Say how many lines in the records contain the string "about". Nothing but the number should be given.

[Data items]
※ ※ ※

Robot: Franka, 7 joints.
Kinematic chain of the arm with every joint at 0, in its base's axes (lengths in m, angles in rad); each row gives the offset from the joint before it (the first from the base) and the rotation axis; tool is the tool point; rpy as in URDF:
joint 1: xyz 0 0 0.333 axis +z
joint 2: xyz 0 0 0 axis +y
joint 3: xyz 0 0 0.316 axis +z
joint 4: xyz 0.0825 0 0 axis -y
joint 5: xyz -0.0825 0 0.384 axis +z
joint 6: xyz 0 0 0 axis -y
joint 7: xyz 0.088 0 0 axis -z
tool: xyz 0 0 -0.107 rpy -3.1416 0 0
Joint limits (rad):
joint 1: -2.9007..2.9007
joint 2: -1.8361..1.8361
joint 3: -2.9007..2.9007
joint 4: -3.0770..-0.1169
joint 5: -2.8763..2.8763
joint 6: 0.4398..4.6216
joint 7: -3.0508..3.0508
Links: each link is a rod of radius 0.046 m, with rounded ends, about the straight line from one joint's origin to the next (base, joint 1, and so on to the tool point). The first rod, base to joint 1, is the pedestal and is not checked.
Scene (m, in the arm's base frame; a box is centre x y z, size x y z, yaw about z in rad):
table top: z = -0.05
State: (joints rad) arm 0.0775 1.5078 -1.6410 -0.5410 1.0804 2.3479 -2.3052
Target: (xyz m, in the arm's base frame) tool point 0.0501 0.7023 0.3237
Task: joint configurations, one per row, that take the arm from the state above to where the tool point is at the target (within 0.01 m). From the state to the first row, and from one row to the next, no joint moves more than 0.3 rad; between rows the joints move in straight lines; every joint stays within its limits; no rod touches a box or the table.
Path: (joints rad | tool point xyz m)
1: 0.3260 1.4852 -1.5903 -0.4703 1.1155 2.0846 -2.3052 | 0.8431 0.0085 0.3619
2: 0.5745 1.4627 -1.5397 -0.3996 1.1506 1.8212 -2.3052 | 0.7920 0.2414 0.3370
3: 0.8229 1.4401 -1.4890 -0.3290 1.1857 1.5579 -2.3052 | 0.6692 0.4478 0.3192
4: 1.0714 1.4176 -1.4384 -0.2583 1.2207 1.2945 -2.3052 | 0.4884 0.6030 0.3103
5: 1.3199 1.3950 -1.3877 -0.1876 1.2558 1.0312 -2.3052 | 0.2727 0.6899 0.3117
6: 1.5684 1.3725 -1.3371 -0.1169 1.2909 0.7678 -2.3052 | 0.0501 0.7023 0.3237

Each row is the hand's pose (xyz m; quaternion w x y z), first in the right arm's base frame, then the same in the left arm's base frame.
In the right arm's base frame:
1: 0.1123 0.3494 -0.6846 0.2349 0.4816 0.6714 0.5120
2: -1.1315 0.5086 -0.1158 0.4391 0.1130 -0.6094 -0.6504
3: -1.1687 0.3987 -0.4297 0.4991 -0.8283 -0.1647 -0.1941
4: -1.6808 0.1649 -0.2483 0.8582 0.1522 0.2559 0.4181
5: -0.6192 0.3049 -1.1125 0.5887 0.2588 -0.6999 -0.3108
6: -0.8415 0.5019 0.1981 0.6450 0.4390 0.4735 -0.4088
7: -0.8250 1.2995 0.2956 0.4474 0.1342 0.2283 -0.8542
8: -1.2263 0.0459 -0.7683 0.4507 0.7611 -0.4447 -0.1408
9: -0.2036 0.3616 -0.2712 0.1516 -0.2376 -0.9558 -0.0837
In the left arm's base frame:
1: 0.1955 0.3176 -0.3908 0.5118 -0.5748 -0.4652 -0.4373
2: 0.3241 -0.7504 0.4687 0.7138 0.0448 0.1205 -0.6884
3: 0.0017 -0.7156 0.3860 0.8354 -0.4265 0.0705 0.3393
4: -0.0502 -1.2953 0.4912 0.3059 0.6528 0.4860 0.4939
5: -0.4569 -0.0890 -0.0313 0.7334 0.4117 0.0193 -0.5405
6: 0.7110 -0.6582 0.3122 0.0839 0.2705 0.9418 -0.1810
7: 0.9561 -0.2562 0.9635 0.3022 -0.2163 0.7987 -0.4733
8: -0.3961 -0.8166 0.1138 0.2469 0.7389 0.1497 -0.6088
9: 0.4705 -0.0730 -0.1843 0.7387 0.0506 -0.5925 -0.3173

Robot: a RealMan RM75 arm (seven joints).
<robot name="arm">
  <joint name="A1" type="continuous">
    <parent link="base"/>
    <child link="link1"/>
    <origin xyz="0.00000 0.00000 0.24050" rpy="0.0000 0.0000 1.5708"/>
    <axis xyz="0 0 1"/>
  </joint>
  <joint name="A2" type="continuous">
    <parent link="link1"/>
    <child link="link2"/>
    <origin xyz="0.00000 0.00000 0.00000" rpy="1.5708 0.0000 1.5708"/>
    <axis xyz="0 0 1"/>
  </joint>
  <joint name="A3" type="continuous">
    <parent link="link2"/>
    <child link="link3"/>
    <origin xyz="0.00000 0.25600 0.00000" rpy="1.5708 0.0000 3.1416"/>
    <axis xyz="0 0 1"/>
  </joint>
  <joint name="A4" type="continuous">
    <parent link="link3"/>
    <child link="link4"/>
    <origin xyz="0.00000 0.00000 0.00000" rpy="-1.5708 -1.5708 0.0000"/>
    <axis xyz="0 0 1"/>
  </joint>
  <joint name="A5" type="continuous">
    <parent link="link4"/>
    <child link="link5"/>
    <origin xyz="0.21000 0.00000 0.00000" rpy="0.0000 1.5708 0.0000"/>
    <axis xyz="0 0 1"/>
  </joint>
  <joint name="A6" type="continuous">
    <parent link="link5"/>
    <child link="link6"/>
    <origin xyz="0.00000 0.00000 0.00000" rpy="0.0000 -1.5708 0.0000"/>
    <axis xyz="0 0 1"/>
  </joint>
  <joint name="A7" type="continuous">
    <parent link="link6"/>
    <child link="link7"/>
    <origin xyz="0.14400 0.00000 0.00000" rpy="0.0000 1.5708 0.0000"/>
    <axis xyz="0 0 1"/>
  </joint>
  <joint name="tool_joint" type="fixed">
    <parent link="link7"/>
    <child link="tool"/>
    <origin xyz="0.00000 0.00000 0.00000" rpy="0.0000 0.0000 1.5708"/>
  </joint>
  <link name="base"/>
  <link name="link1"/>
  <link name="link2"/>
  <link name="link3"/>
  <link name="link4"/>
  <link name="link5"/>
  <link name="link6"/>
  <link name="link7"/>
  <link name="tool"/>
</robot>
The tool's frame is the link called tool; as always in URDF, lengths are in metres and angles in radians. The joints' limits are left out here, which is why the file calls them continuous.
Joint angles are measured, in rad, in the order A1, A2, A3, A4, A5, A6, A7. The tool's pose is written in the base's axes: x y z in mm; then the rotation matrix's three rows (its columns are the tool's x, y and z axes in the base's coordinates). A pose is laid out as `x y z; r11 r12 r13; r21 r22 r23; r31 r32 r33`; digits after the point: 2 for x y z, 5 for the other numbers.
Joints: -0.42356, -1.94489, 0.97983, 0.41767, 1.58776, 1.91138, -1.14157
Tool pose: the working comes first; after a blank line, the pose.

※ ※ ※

RESPONSE TO THIS EXERCISE: 2